Effective dateKey obligations
July 1, 2026AI Academy, talent-pipeline and workforce initiatives, state AI cooperation program
October 1, 2026WARN/RIF AI-attribution notice; FEPA anti-discrimination amendment (AEDT “not a defense”); frontier-model whistleblower and safety duties; synthetic-content marking and provenance framework; subscription-service disclosures; state-agency AI inventory and procurement standards
January 1, 2027AI companion (chatbot) disclosure and minor-protection rules; K–12 computer-science/AI education
October 1, 2027Employment AEDT deployer notice and adverse-decision disclosure; developer information-sharing duty; independent-verification pilot; chief data officer
January 1, 2028Social media platform requirements for minors (age verification, protective defaults, Surgeon General warning, reporting)

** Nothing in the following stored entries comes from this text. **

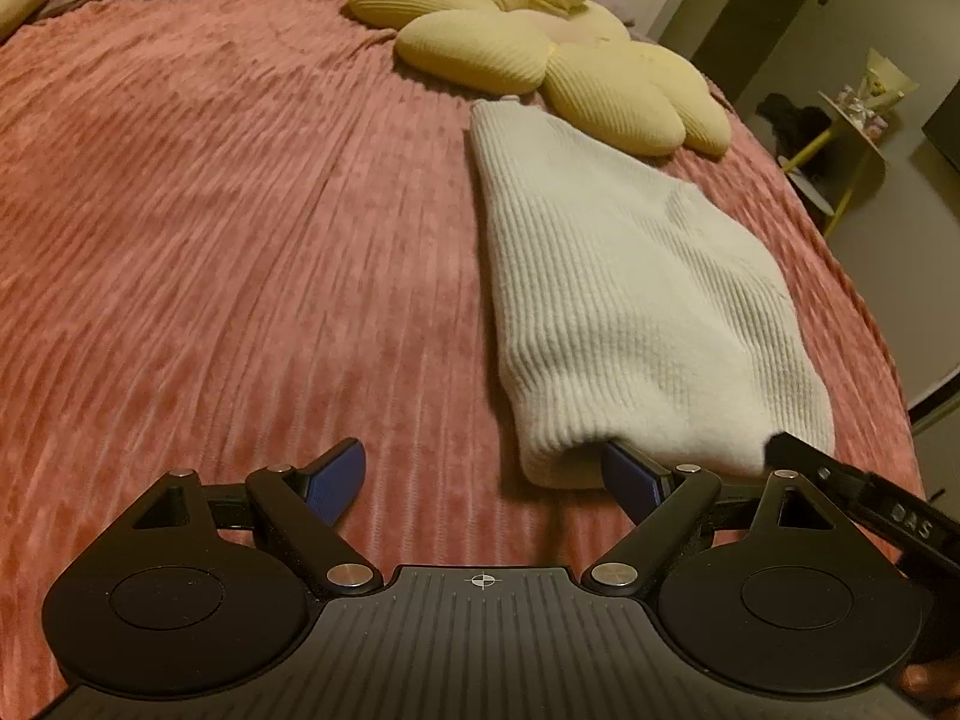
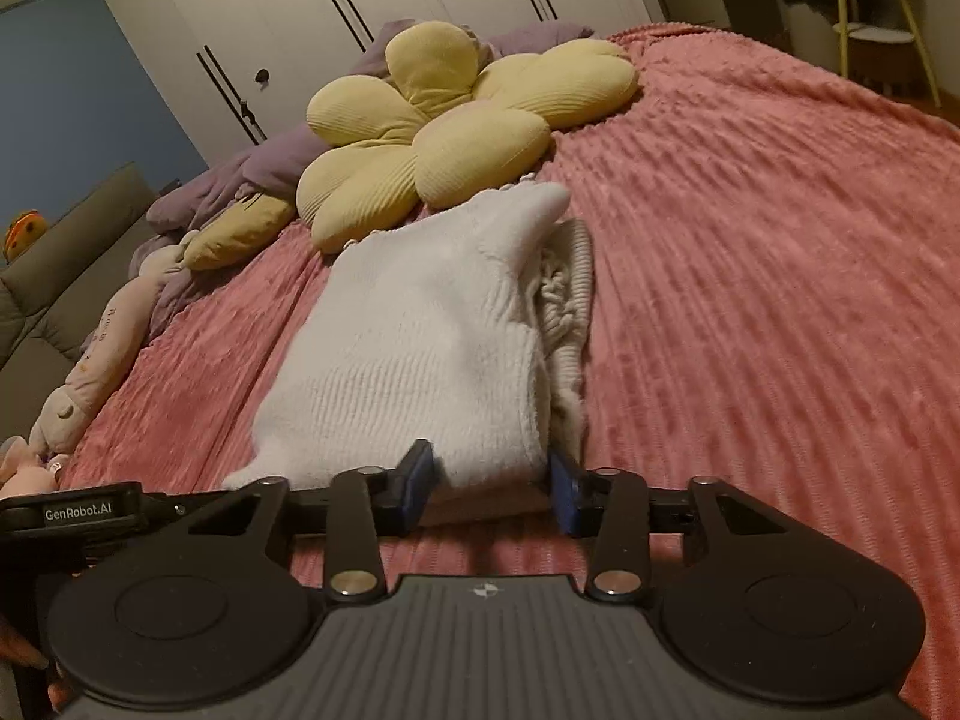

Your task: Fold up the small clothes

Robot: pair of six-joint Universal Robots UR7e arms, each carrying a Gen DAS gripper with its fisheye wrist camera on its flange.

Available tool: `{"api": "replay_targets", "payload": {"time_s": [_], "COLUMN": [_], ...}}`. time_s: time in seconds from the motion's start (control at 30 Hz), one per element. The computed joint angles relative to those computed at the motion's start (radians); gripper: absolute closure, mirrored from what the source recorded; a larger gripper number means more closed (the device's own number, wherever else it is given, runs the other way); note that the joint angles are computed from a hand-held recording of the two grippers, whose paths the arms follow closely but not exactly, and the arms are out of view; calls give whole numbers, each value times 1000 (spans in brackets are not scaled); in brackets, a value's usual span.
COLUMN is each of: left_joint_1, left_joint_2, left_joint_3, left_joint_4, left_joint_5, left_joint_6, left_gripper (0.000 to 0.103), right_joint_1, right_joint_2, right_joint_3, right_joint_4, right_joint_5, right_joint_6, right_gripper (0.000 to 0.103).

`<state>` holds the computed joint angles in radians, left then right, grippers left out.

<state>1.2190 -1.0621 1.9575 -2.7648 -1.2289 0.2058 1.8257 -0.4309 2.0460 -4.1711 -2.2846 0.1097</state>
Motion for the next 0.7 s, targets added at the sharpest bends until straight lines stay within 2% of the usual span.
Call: {"api": "replay_targets", "payload": {"time_s": [0.2,0.27,0.3,0.43,0.53,0.63,0.7], "left_joint_1": [-23,-28,-29,-35,-34,-33,-26], "left_joint_2": [-9,-10,-10,-24,-32,-17,-8], "left_joint_3": [21,23,23,35,37,16,-2], "left_joint_4": [-16,-15,-15,-39,-77,-83,-70], "left_joint_5": [18,23,23,21,16,37,29], "left_joint_6": [17,10,9,7,12,-1,-16], "left_gripper": [11,11,11,11,11,11,11], "right_joint_1": [-18,-9,-2,6,16,18,9], "right_joint_2": [-12,-6,-3,-2,7,17,14], "right_joint_3": [9,-3,-11,-16,-16,-21,-21], "right_joint_4": [1,2,9,16,-51,-88,-17], "right_joint_5": [54,30,7,-11,-9,-64,-101], "right_joint_6": [72,45,29,-17,-61,-75,-43], "right_gripper": [59,72,86,89,91,91,90]}}
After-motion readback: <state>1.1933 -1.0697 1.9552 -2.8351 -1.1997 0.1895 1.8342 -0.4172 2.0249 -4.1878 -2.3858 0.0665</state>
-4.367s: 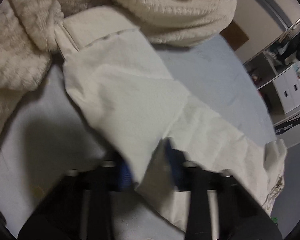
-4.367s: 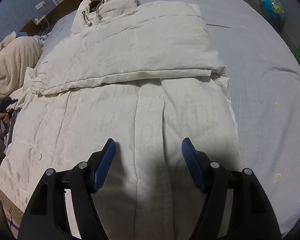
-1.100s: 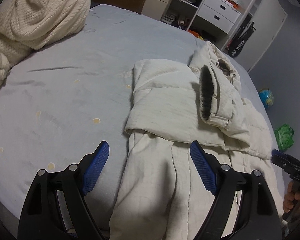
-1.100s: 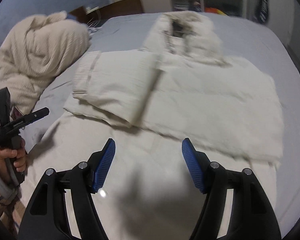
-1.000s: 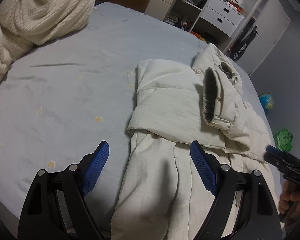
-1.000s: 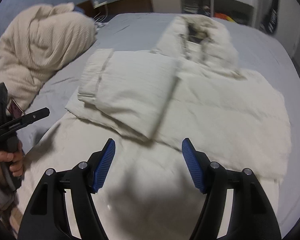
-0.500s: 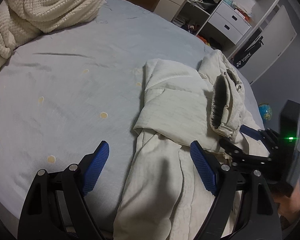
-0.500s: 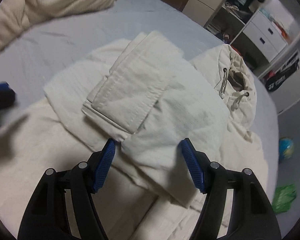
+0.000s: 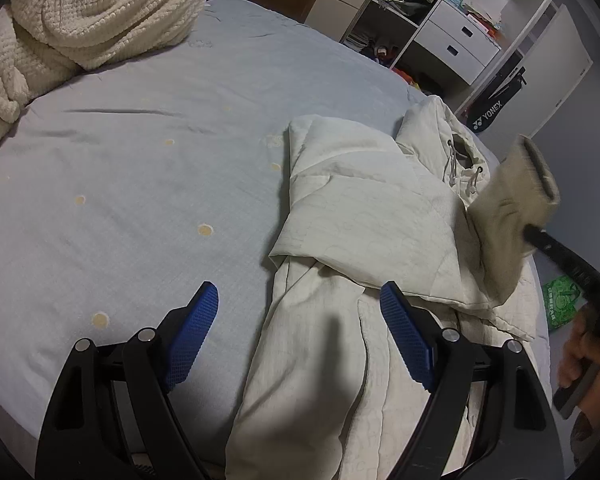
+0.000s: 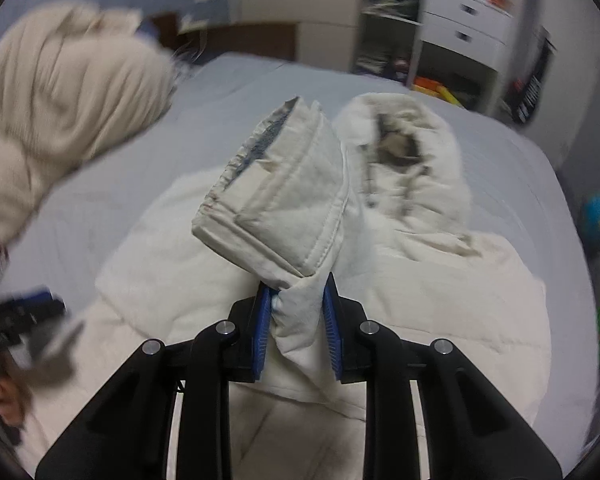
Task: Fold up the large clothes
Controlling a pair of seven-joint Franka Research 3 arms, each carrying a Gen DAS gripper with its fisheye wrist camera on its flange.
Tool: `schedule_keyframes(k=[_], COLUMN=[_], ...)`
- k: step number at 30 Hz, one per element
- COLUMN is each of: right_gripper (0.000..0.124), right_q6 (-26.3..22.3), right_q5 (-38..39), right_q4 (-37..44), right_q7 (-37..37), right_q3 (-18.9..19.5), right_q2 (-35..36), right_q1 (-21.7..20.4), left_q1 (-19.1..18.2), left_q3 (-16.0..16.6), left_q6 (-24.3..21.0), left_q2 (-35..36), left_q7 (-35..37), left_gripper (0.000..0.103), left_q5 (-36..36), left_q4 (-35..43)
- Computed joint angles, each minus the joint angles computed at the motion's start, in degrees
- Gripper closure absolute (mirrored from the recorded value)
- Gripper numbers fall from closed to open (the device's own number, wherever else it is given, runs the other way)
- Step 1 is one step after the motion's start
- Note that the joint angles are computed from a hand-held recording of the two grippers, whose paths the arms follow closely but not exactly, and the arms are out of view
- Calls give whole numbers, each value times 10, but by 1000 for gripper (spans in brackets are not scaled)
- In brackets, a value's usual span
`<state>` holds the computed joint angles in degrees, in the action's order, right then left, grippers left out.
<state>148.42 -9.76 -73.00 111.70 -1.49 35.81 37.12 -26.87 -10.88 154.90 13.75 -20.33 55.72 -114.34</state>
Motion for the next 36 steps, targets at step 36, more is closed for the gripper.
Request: schedule_keyframes(k=[36], right_gripper=[113], right_q6=[249], right_q5=[493], right_q4=[-262], right_q7=[-110], right_q3=[121], right_q2=[-107], right_q1=[-202], left_q1=[-10], left_q3=[-3], left_q6=[-35], left_q2=[12], left_q7=[57], left_gripper=[23], left_q5=[-37], left_q4=[21])
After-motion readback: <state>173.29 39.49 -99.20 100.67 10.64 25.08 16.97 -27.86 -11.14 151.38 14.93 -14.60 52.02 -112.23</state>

Enforcement is split. Most provisions — chatbots, employment AEDT, provenance, social media — are enforced exclusively by the Attorney General as unfair or deceptive trade practices under CUTPA, with a 60-day cure period for AEDT violations before December 31, 2027. The frontier-model provisions are enforced by the Commissioner of Consumer Protection with per-violation penalties up to $1,000. Only the AI-companion provisions carry a private right of action.

What Compliance Teams Should Do Now

The staggered structure means there is real, near-term work, not a single 2028 deadline.

  1. Map the act to your business. Determine which of CART’s regimes you fall under — employer/AEDT deployer, AEDT developer, chatbot operator, frontier developer, large platform, social media platform — because each has its own trigger and deadline. Most organizations will land in more than one.

  2. Handle the October 1, 2026 items first. If you are a WARN-covered employer, build AI attribution into your layoff-notice process now. If you operate or distribute generative-AI media, scope your marking and provenance obligations. If you train frontier models, stand up anonymous reporting channels and board-level reporting.

  3. Rework AEDT procurement and notices for October 1, 2027. Inventory every tool that materially influences hiring, promotion, discipline, or discharge. Renegotiate vendor contracts to secure the developer-supplied compliance information CART requires, with clear allocation of responsibility and indemnities. Draft the pre-decision and adverse-decision notice templates now; they are detailed.

  4. Audit chatbots against the January 1, 2027 companion rules. Classify each conversational system as a covered companion or an exempt customer-service or non-anthropomorphic health tool. Implement AI-disclosure cadence, crisis-detection protocols, and — critically — the under-18 prohibitions and age-determination safe harbor, given the private right of action.

  5. Reconcile with the broader patchwork. Align Connecticut obligations with Colorado, Texas, California, and your other state programs. Transparency and disclosure controls built for one state can often be generalized, but Connecticut’s specific notice content, disclosure cadences, and the WARN attribution rule are not interchangeable.

  6. Preserve anti-bias testing evidence. Because CART forecloses the “algorithm made the decision” defense while letting courts weigh anti-bias testing as mitigation, documented, defensible testing of employment tools is now directly relevant to litigation exposure.

Conclusion

The CART Act is Connecticut’s second swing at comprehensive AI regulation, and the differences from its failed 2024 predecessor are instructive. By dropping the “algorithmic discrimination” framework and the heavy duty-of-care and impact-assessment apparatus, and by leaning on transparency, supply-chain responsibility allocation, and existing civil-rights liability, the state built something the governor would sign — and something broader in raw scope than almost any state law that came before it. For compliance teams, the takeaway is not to wait for 2028. The first obligations are already live as of October 2026, the employment notice regime arrives in October 2027, and the work of mapping, contracting, and drafting needs to start against the earliest applicable date, not the latest.

This article is provided for informational purposes only and does not constitute legal advice.